[Aim of the exercise] Gather the lines from the material that contain "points".

[Source material]
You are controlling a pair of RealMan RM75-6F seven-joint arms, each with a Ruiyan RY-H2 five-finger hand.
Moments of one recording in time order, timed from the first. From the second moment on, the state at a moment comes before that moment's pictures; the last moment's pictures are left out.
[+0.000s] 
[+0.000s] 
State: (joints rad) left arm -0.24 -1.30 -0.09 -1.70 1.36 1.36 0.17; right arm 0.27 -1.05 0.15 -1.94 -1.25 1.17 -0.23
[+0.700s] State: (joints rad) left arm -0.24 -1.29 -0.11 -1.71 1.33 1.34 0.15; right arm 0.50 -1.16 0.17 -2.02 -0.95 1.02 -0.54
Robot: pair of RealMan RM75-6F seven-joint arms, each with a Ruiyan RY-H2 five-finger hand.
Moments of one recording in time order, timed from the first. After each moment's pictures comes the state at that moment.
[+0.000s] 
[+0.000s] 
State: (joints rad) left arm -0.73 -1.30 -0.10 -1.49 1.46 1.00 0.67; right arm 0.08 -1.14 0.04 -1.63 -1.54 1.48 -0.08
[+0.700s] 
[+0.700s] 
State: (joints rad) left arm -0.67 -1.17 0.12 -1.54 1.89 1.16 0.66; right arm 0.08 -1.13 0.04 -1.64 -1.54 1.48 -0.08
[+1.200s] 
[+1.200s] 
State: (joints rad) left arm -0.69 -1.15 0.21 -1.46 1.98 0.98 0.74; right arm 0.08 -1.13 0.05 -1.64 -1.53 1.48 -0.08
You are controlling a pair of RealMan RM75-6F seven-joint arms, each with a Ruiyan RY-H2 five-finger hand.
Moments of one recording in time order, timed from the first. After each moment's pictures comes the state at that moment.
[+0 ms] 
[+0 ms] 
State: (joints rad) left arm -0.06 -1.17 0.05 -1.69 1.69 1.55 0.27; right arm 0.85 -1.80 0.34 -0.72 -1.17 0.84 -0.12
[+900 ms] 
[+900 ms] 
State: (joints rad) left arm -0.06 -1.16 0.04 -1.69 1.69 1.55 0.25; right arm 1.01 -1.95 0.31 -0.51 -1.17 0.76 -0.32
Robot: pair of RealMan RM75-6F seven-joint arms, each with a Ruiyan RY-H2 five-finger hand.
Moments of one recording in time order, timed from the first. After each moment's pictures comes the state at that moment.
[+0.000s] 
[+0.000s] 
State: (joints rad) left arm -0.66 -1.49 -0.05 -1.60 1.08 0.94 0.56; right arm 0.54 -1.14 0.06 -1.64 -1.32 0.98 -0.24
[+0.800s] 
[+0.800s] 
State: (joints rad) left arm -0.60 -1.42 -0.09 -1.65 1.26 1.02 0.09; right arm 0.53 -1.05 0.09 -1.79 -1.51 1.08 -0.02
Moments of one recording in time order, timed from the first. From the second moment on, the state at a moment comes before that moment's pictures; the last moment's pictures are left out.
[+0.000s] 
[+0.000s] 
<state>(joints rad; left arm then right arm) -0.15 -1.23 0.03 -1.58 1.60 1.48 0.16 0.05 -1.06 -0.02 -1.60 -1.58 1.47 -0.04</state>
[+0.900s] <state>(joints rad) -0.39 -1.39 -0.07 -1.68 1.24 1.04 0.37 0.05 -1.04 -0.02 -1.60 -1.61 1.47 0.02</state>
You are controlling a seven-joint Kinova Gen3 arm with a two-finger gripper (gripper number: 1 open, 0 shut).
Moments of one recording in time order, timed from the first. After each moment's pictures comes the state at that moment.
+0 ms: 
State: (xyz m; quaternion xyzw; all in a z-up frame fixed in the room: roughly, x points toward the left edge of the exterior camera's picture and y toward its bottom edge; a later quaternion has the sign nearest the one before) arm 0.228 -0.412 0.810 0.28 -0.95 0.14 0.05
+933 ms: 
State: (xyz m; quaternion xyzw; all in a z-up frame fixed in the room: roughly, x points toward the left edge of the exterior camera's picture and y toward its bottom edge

[Task solution]
State: (xyz m; quaternion xyzw; all in a z-up frame fixed in the room: roughly, x points toward the left edge of the exterior camera's picture and y toward its bottom edge; a later quaternion has the sign nearest the one before) arm 0.228 -0.412 0.810 0.28 -0.95 0.14 0.05
State: (xyz m; quaternion xyzw; all in a z-up frame fixed in the room: roughly, x points toward the left edge of the exterior camera's picture and y toward its bottom edge

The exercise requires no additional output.